Assigned task = Give back the entire listing that follows, exactly.
————————
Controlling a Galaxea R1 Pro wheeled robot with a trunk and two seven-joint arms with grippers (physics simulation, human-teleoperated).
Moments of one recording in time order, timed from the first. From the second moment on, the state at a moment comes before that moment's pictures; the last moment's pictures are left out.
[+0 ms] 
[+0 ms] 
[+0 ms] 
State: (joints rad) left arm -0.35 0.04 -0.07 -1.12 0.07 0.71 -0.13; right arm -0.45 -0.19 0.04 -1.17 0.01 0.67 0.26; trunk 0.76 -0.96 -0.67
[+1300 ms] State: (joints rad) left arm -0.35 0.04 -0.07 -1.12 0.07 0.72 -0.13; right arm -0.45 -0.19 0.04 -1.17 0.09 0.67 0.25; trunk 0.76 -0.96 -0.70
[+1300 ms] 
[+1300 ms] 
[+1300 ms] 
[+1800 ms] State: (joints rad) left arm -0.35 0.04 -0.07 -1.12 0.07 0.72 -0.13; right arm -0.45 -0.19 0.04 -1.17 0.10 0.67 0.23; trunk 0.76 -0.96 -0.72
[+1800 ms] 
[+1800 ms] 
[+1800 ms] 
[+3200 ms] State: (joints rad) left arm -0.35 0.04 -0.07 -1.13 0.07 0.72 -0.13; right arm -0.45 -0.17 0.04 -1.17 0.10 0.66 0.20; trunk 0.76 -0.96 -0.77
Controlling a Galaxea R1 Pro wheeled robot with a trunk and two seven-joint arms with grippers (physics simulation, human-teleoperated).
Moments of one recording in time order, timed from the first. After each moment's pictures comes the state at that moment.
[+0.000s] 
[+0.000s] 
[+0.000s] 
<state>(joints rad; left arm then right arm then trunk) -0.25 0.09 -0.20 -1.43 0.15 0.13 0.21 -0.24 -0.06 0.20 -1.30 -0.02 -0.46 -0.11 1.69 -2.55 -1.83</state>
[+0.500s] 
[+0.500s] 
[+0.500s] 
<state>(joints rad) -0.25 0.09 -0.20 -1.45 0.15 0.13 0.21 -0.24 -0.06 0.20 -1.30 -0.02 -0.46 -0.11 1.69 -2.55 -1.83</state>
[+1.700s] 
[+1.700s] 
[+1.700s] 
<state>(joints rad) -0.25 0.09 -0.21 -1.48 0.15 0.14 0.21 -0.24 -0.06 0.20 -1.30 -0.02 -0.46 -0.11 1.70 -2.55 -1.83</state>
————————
Exercise result =
Controlling a Galaxea R1 Pro wheeled robot with a trunk and two seven-joint arms with grippers (physics simulation, human-teleoperated).
Moments of one recording in time order, timed from the first. From the second moment on, the state at a moment comes before that moment's pictures; the last moment's pictures are left out.
[+0 ms] 
[+0 ms] 
[+0 ms] 
State: (joints rad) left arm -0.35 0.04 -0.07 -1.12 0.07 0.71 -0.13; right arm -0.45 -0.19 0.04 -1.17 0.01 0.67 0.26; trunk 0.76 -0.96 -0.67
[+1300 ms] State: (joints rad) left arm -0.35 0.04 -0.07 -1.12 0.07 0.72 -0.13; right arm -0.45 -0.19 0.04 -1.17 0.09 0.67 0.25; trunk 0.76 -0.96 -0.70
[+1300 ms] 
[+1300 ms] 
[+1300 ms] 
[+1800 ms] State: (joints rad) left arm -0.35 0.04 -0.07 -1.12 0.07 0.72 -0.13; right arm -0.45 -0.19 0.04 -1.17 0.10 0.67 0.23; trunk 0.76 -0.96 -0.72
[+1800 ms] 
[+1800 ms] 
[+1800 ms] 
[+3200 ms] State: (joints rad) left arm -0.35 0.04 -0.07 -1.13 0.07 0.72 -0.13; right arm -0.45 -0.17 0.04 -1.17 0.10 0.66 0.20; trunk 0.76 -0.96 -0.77
Controlling a Galaxea R1 Pro wheeled robot with a trunk and two seven-joint arms with grippers (physics simulation, human-teleoperated).
Moments of one recording in time order, timed from the first. After each moment's pictures comes the state at that moment.
[+0.000s] 
[+0.000s] 
[+0.000s] 
<state>(joints rad; left arm then right arm then trunk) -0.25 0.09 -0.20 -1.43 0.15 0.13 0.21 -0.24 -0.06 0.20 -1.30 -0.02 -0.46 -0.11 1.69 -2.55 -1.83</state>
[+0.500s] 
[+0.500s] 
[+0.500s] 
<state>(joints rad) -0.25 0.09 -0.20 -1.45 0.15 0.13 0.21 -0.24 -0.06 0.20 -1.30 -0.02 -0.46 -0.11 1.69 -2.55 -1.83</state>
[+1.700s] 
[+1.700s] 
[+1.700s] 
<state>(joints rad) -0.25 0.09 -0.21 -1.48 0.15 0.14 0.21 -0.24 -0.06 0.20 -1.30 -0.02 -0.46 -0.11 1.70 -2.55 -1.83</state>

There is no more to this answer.